Of the five vendors tested at the National Shrimp Festival, all of whom advertised their shrimp as being Gulf-sourced, only one—the regional grocery chain Rouse’s Supermarket—actually served authentic Gulf shrimp.
A Threat to the Local Industry
SeaD Consulting’s findings echo their results from the Morgan City festival, where only one of five sampled vendors was found to be serving shrimp from the Gulf of Mexico. David Williams, owner of SeaD Consulting, expressed his frustration with the misrepresentation, quipping that the National Shrimp Festival could more accurately be dubbed the “International Shrimp Festival.”
“We have a brand we need to protect,” Williams said. “And it’s not only about the brand, it’s a community. It’s a way of life.”
For many experts and local shrimpers, this issue is not merely about marketing ethics but about the future of a crucial coastal industry. The cachet of Gulf-caught shrimp is being diluted by deceptive practices, threatening the livelihoods of those who depend on the trade.

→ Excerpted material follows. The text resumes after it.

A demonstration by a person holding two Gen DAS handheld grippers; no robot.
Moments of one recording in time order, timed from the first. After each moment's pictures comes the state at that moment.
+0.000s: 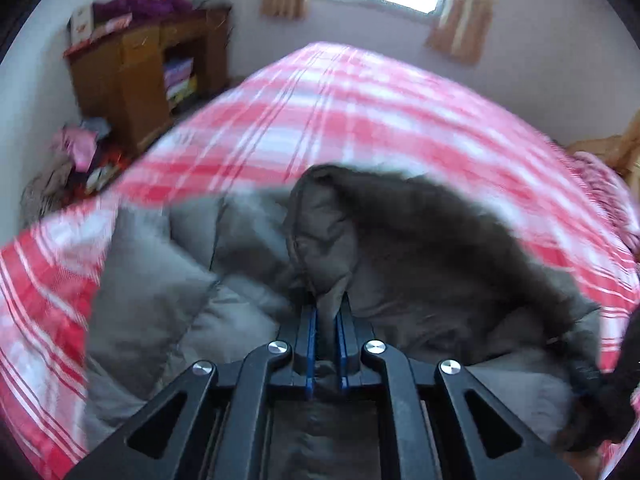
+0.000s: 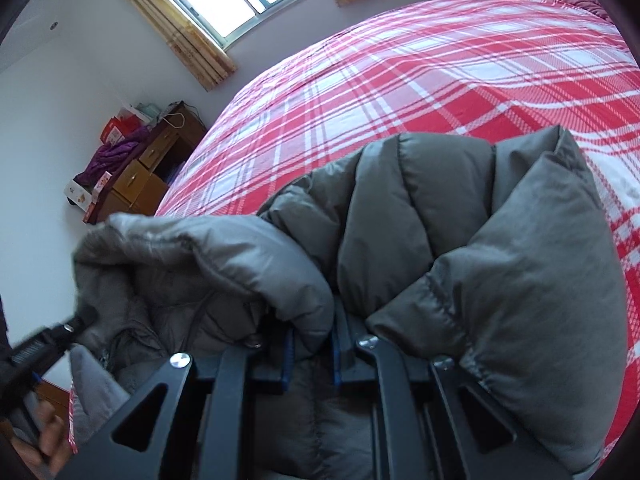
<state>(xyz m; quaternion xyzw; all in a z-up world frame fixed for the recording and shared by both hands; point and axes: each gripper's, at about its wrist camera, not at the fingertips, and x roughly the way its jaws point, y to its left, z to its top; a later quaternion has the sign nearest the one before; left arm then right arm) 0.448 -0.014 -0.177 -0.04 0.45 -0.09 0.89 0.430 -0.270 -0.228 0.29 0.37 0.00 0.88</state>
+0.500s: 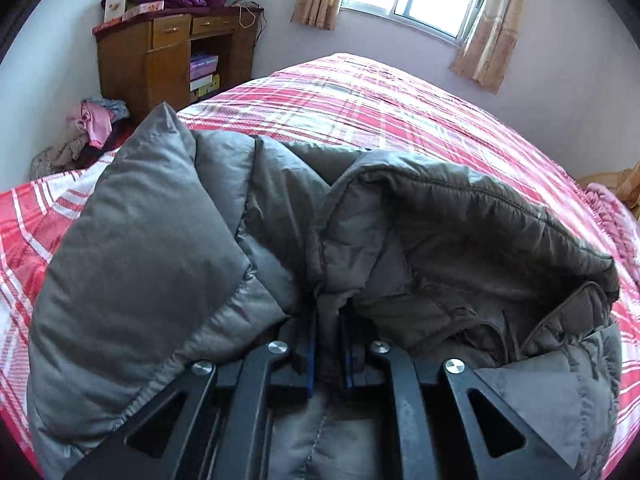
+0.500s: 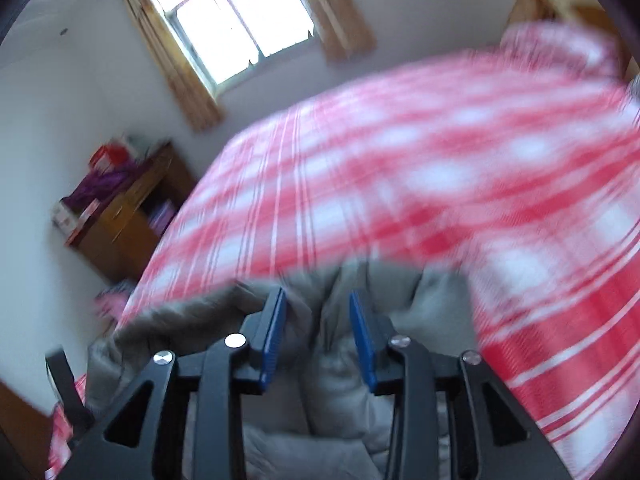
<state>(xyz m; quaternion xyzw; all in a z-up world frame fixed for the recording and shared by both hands) 0.433 -0.002 -0.206 -0.08 0.41 -0.07 0.90 0.392 -0.272 -0.127 0.22 0.29 -0.09 0.93</state>
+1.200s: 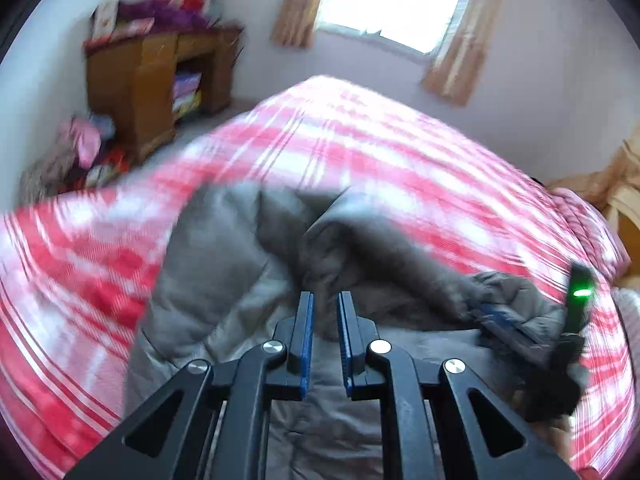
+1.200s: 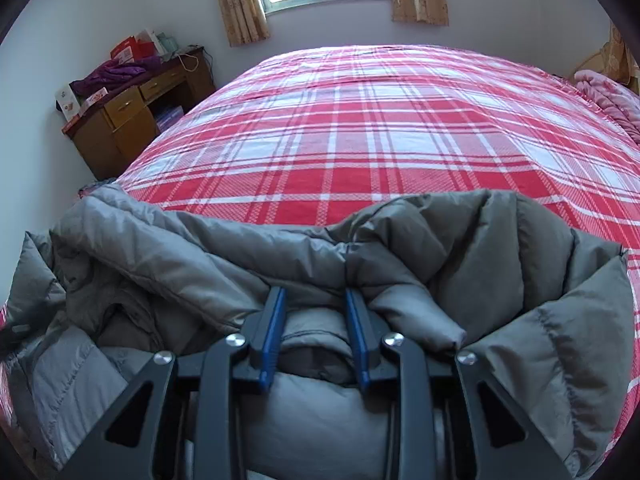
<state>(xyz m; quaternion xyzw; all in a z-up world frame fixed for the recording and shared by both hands) 0.382 0.015 -0.121 -0.08 0.37 -0.13 0.92 0.465 -0.196 -0.214 0.10 0.40 -0.02 0.91</state>
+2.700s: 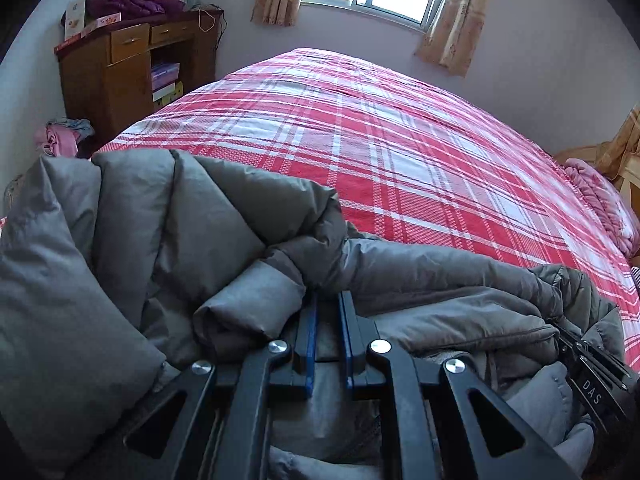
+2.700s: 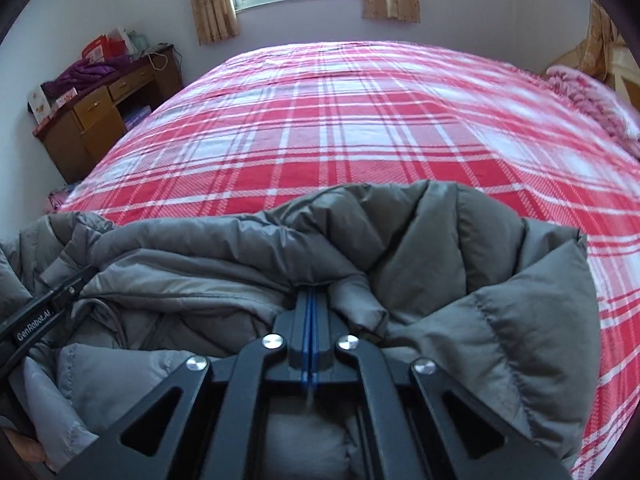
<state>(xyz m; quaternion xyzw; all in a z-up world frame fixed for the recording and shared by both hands) 0.466 -0.026 -0.211 -0.05 0.41 -0.13 0.90 0.460 -0.213 -0.218 0.08 0.41 -0.09 0.90</state>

Deceptive Practices at Play
Restaurants and festivals that falsely advertise their shrimp as locally caught are, in the view of SeaD Consulting, engaging in harmful practices. Erin Williams, CEO of the consultancy, emphasized the broader consequences of such deception. By misleading consumers, these establishments undermine both the industry and the coastal communities they claim to support.
“If every restaurant and festival that used the imagery of our hardworking coastal communities actually used that product, our industry would not be in the state it is now,” she remarked. Merchandise, marketing materials, and menus frequently display romanticized imagery of local fishermen hauling in Gulf shrimp, yet the product on diners’ plates often tells a different story.
A Push for Transparency
SeaD Consulting aims to expose these practices on a larger scale, beginning with restaurant visits across the state to assess whether shrimp labeled as Gulf-caught truly lives up to its claims.

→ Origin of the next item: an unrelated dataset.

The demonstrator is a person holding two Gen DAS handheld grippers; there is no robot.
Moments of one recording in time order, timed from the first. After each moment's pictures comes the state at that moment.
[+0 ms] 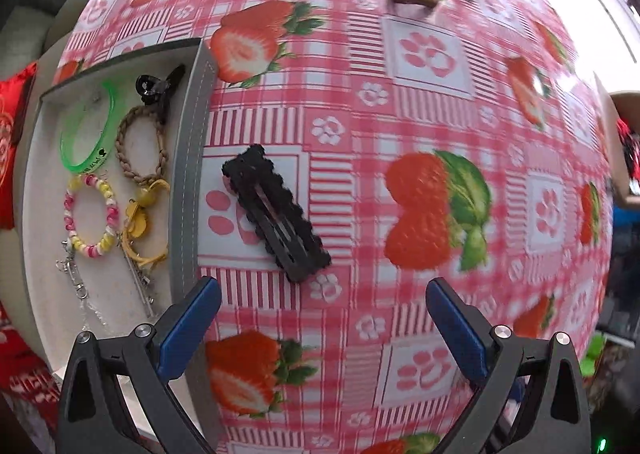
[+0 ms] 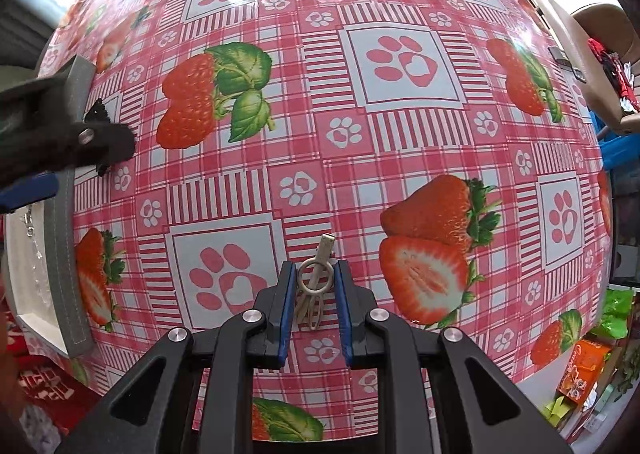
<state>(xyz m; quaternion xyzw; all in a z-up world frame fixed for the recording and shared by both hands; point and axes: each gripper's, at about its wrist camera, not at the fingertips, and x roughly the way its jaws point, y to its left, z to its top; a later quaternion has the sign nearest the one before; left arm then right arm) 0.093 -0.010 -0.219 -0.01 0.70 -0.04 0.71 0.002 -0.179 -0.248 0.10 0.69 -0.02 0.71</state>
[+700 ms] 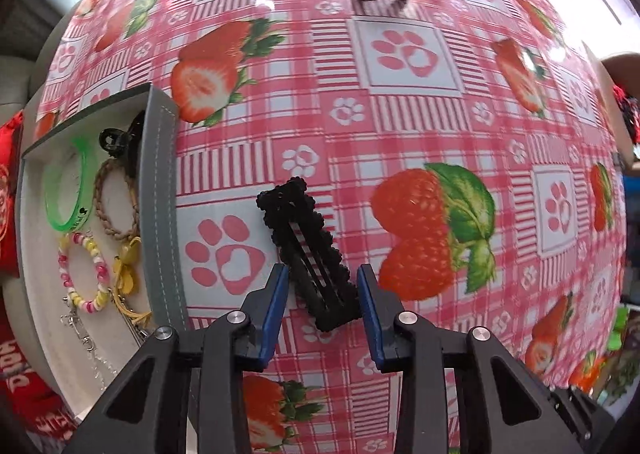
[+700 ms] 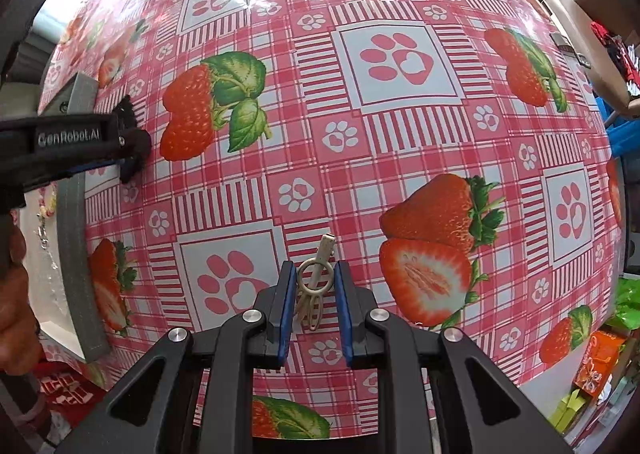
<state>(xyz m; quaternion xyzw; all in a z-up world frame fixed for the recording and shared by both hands) 0.112 -0.034 -0.229 0.05 0.68 -0.08 0.72 0.013 -0.200 -0.247 0.14 0.69 -0.01 0.71</state>
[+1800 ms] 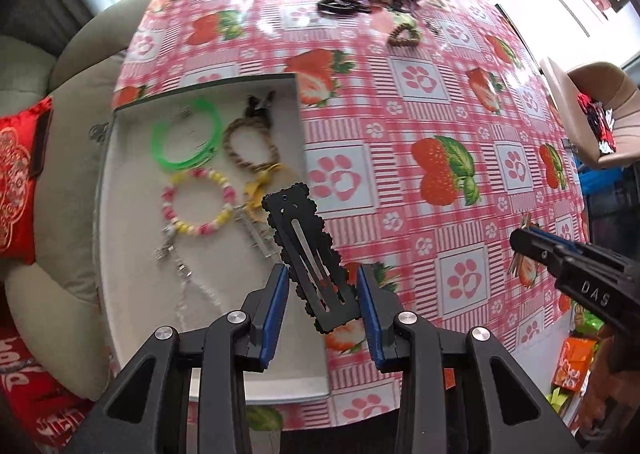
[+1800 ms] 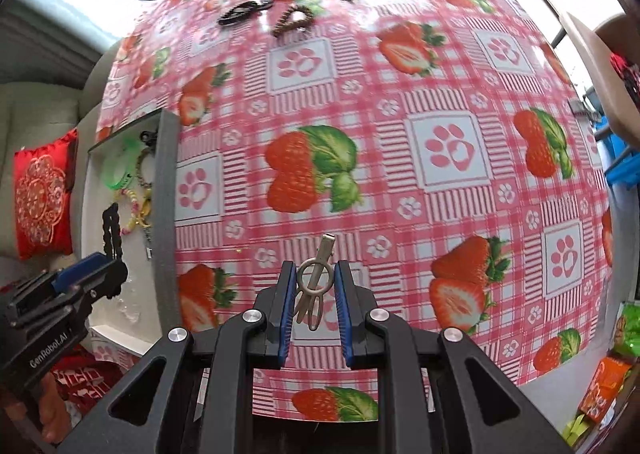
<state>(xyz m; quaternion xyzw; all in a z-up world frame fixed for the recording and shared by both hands) 0.036 0.079 -0.144 0.03 0.65 -0.11 0.75 0.043 -0.178 -0.162 0.14 0.66 0.04 0.74</state>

“The people that are doing the right thing will be promoted,” said David Williams. “And the people that are doing the wrong thing…well, we will give a percentage away of restaurants in each community that, in our opinion, are serving product that is incorrectly labeled.”
Despite the negative implications for some establishments, SeaD Consulting insists that their mission is a positive one. “We want a vibrant coastal community,” Williams said. “That’s all I care about.”